Definition(rant?) by Jim M.

A resource is anything represented by an identifier and associated descriptive metadata. Resources are commonly used to represent physical and digital objects at various levels of abstraction and aggregation as well as to represent conceptual/logical constructs. Resources can be involved in events (instances of a process) as inputs, outputs, or participants. Events can change the state of a resource or create/destroy them. Resources may be related to other resources via provenance as well as through abstraction and aggregation relations.

Abstraction relations denote when two resources refer to the same underlying thing/object at a given time but differ in the set of state/descriptive metadata that is assumed to be integral to identity. Implied by this definition is the sense that there are processes that would 'merely' change the state of a resource at one level of abstraction while creating/destroying related resources at another level of abstraction. Resources representing the same thing at different levels of abstraction may thus be considered to be mutable/immutable with respect to such processes. E.g. a paper and a version of a paper are two resources that, at a given time, refer to the same underlying thing (e.g. a string/sequence of bytes) with the version considered immutable w.r.t. editing and the paper considered mutable. Vocabularies related to versioning, mutability, FRBR, etc. label resources in an attempt to represent abstraction relationships relevant to common processes (e.g. editing, expressing and manifesting a work).

Aggregation relations denote when one resources is considered to be part of another at a given time. (It is also possible to consider an aggregate resource at two levels of abstraction - one in which the current set of parts (state) is integral to identity and one in which is it not...). Aggregation implies that there are processes that can assemble and disassemble aggregate resources and change their composition. Vocabularies related to collection attempt to represent these relationships with respect to common processes (e.g. a it is useful to label a list of names as a collection if we are interested in add/removing names, but we we not consider a rock a collection of atoms unless we were interested in processes that add/remove atoms from it).

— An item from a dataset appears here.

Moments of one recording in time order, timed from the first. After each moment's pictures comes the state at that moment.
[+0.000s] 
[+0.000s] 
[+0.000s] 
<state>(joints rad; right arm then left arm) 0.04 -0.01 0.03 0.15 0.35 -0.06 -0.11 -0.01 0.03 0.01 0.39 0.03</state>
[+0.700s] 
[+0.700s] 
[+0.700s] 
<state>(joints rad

Resources may 'participate' in process instances/events/executions - with 'participation' implying that the given type of process only affects aspects of the resource's state that are not integral to its identity (i.e. the resource is considered mutable/the given process type is part of its lifecycle). Resources may also have derivation relationships to other resources, implying a connection via some process instance/event/execution, with derivation implying that the given process type changes aspects of the resources integral to identity (i.e. the resources are immutable w.r.t. the given process type and are used/produced by it).

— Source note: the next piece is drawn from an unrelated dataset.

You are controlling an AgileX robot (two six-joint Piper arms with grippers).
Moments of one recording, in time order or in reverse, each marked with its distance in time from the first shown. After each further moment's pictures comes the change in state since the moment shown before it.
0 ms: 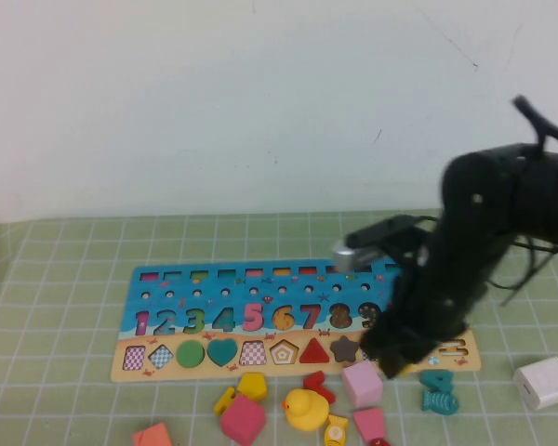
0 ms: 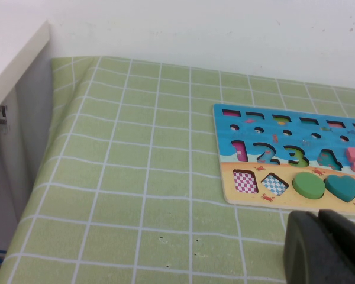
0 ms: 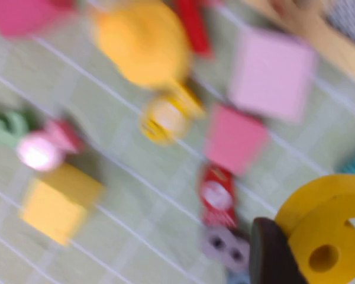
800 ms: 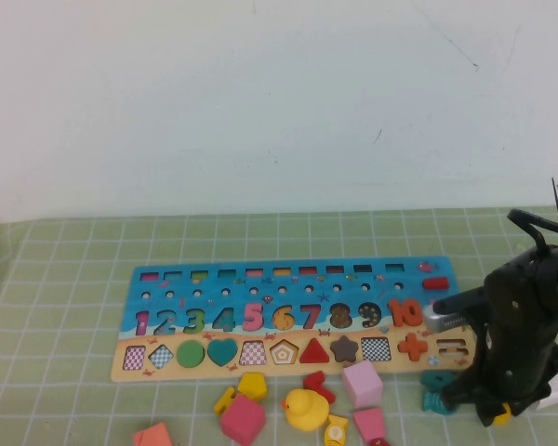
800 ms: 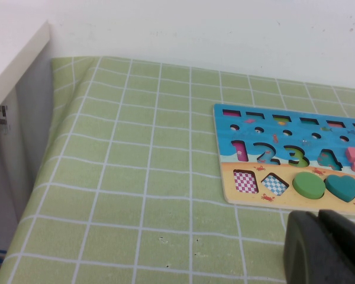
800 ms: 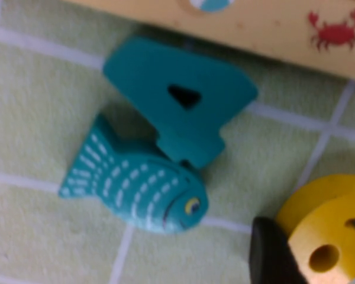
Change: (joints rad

All of these aspects of resources are critical to addressing the use cases within the prov-wg. Examples exist where things are considered at different levels of abstraction (a report and its unpublished/published versions), where aggregate resources are assembled and dissasembled, and where resources participate in events (the government publishing a report without considering any change of state of the government) as well being used and produced. Specifically, while provenance could be narrowly defined as being about tracking state changes, real world use cases involve only partial knowledge of state and changes in level of abstraction and aggregation are critical to assembling sufficiently rich provenance information to be useful. Conversely, in my opinion, this framework is also a minimal model in the sense that attempts to simplify by, for example, labeling resources as immutable/mutable, FRBR work/expression/manifestations, versionable resources/versions, opm:agenets, pml:sources, etc., significantly limit the scope of processes that can be discussed in an integrated fashion. (Considering such labels as useful extensions that can be mapped to core concepts of abstraction/aggregation is a different matter - along the lines of seeing a dc:creator label as inferring a creator's participation in a creation event for that resource).